EXERCISE OBJECTIVE: Collect every line below that contains the word "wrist".
##### SUPPLIED RECORDS #####
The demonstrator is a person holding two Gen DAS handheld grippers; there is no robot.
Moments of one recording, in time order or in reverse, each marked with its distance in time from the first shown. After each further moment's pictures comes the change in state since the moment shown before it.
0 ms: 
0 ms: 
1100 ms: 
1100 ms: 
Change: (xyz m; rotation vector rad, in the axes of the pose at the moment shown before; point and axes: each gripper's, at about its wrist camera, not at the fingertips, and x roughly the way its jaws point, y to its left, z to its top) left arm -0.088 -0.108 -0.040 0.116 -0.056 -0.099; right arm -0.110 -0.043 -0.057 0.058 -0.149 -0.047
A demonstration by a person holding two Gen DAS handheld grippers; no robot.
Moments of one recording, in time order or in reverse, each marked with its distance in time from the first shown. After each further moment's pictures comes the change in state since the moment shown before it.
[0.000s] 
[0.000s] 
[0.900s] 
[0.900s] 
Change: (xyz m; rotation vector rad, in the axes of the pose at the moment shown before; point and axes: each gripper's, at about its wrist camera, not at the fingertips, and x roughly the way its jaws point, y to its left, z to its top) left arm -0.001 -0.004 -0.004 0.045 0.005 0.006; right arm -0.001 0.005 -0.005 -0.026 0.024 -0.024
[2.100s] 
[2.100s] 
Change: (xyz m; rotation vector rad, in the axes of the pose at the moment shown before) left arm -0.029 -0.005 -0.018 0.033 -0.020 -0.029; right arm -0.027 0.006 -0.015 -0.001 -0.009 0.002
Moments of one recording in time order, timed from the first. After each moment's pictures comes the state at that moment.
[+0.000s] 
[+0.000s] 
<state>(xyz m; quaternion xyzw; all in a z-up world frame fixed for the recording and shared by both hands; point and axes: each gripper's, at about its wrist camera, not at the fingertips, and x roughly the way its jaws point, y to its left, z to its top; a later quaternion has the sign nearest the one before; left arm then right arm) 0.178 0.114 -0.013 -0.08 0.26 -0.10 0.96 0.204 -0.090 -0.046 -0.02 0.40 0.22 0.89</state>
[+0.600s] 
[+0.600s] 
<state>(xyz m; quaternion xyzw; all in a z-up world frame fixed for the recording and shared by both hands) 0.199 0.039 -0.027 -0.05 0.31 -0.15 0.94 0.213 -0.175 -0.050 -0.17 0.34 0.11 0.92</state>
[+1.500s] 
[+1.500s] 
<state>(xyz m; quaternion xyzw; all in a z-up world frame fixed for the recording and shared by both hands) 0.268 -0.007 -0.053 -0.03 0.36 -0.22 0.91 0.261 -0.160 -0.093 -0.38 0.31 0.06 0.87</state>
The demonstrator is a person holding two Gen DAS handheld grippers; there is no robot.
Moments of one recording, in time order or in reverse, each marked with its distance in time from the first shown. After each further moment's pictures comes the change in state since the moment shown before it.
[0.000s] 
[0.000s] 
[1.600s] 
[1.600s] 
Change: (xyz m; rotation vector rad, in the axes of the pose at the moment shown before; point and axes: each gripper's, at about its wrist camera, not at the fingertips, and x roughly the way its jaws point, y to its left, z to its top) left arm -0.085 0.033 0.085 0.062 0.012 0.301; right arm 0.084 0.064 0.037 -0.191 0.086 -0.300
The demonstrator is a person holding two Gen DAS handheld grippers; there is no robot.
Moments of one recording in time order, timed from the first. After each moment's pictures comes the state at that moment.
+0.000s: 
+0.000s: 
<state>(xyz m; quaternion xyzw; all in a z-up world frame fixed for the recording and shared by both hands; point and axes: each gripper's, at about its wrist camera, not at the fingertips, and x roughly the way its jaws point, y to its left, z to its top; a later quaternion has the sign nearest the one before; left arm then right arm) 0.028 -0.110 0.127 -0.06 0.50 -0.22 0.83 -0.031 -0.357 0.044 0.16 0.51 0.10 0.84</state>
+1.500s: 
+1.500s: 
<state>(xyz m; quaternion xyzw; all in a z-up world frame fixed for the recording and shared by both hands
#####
OUTPUT OF THE TASK:
Change: (xyz m; rotation vector rad, in the axes of the pose at the moment shown before; point and axes: each gripper's, at about its wrist camera, not at the fingertips, and x roughly the way its jaws point, y to its left, z to its top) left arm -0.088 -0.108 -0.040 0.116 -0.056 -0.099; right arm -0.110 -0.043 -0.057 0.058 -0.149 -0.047
Change: (xyz m; rotation vector rad, in the axes of the pose at the moment shown before; point and axes: each gripper's, at about its wrist camera, not at the fingertips, and x roughly the way its jaws point, y to its left, z to its top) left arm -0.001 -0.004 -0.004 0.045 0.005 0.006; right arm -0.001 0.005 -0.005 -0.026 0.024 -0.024
<state>(xyz m; quaternion xyzw; all in a z-up world frame fixed for the recording and shared by both hands; point and axes: each gripper's, at about its wrist camera, not at the fingertips, and x roughly the way its jaws point, y to its left, z to its top; a later quaternion has the sign nearest the one before; left arm then right arm) 0.178 0.114 -0.013 -0.08 0.26 -0.10 0.96 0.204 -0.090 -0.046 -0.02 0.40 0.22 0.89</state>
Change: (xyz m; rotation vector rad, in the axes of the pose at the moment shown before; point and axes: each gripper's, at about its wrist camera, not at the fingertips, and x roughly the way its jaws point, y to its left, z to its top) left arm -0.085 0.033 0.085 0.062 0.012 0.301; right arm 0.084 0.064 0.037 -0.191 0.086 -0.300
<state>(xyz m; quaternion xyzw; all in a z-up world frame fixed for the recording and shared by both hands; point and axes: each gripper's, at about its wrist camera, not at the fingertips, and x roughly the way its jaws point, y to its left, z to its top; a later quaternion has the sign nearest the one before; left arm then right arm) 0.028 -0.110 0.127 -0.06 0.50 -0.22 0.83 -0.031 -0.357 0.044 0.16 0.51 0.10 0.84</state>

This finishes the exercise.